Love Locked Out (copy of Anna Lea Merritt)
Painted as a memorial to her husband, Henry, who died three months after their marriage, Lea Merritt’s portrayal of a naked Cupid caused a sensation when it was exhibited at the Royal Academy in 1890.
In Victorian society, the depiction of a male nude by a female artist was highly contentious. However, this work did not generate any protest over decency because the nude is a child who was assumed to be less conscious of nudity and its connotations and had ‘no sense of shame before artists’.

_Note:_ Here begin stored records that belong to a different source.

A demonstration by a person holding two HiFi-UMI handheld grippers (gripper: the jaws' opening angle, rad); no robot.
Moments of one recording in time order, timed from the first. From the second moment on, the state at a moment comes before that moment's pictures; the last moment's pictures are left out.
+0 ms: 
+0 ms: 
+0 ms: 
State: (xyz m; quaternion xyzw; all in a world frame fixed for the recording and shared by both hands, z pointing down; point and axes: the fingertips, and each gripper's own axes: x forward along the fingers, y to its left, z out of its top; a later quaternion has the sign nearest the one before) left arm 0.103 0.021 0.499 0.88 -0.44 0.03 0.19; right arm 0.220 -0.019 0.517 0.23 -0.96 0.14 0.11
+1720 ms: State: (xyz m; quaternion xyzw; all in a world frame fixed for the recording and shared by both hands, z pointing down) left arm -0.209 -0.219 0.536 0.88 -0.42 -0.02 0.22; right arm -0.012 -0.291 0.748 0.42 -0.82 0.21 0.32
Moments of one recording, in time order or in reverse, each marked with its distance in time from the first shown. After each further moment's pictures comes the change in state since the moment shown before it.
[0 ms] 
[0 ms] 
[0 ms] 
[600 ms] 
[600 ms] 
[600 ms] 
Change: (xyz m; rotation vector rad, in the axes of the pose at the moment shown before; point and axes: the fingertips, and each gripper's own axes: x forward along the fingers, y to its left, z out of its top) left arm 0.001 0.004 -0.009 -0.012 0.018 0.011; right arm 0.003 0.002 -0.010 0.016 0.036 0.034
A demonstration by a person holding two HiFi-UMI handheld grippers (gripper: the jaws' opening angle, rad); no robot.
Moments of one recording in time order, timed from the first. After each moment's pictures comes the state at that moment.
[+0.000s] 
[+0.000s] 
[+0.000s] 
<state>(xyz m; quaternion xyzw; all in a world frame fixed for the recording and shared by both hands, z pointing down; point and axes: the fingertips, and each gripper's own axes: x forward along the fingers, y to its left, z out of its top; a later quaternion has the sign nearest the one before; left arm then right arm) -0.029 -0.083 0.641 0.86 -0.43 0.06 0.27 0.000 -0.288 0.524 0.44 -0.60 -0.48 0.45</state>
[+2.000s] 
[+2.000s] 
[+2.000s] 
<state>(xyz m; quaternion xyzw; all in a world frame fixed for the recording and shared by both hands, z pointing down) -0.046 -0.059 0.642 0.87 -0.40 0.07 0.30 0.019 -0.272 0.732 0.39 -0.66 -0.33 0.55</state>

The painting was the ‘Picture of the Year’ at the exhibition and made history as it was the first by a female artist to be purchased for the nation through the Chantrey Bequest – now Tate Britain.During the 19th century there were a significant number of women who became successful artists, a rarity before that time. Lea Merritt was influenced by the Pre-Raphaelite painters and created a wide range of artwork, including murals, portraiture, and etchings.
Despite being a champion for women artists, Merton Russell-Cotes commissioned Henry Justice Ford to produce a copy of the work. Henry Justice Ford was born in London, the son of Katherine Mary Justice and William Augustus Ford. After education at Repton School and Clare College, Cambridge, Ford studied at the Slade School of Fine Art, and later the Bushey School of Art under Hubert von Herkomer.
In 1892, Ford began exhibiting paintings of historical subjects and landscapes at the Royal Academy of Art exhibitions. However, what made him income and fame was his work as a book illustrator, including numerous beautiful illustrations for Andrew Lang’s Fairy Books, which captured the imagination of a generation of British children and were sold worldwide in the 1880s and 1890s. Further illustrative work included The Arabian Nights Entertainments (1898), Kenilworth (1900) and A School History of England by C. R. L. Fletcher and Rudyard Kipling (1911).
In 1921 Ford married Emily Amelia Hoff. They lived in Kensington and adopted a daughter June Mary Magdelene Ford. He died in 1941 at the age of 81.